TASK DIRECTIONS: An identical copy of all the records is what the answer must contain.

EXCERPTED RECORDS:
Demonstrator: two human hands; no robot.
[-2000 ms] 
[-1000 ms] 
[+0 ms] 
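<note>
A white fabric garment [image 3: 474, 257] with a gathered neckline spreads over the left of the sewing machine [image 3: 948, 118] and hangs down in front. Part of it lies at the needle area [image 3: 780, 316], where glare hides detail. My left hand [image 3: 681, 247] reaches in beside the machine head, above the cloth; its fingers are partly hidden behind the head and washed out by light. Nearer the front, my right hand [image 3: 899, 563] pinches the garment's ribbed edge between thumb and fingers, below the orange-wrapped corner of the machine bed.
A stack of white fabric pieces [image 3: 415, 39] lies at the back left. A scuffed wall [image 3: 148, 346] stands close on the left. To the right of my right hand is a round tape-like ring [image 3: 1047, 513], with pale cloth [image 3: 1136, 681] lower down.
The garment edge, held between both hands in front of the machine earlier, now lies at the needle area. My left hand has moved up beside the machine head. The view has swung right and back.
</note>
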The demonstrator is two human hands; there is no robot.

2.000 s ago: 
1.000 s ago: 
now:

RESPONSE TO THE EXERCISE:
Demonstrator: two human hands; no robot.
[-2000 ms] 
[-1000 ms] 
[+0 ms] 
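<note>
A white fabric garment [image 3: 474, 257] with a gathered neckline spreads over the left of the sewing machine [image 3: 948, 118] and hangs down in front. Part of it lies at the needle area [image 3: 780, 316], where glare hides detail. My left hand [image 3: 681, 247] reaches in beside the machine head, above the cloth; its fingers are partly hidden behind the head and washed out by light. Nearer the front, my right hand [image 3: 899, 563] pinches the garment's ribbed edge between thumb and fingers, below the orange-wrapped corner of the machine bed.
A stack of white fabric pieces [image 3: 415, 39] lies at the back left. A scuffed wall [image 3: 148, 346] stands close on the left. To the right of my right hand is a round tape-like ring [image 3: 1047, 513], with pale cloth [image 3: 1136, 681] lower down.
The garment edge, held between both hands in front of the machine earlier, now lies at the needle area. My left hand has moved up beside the machine head. The view has swung right and back.
</note>
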The demonstrator is two human hands; there is no robot.

2.000 s ago: 
1.000 s ago: 
now:

This finishes the answer.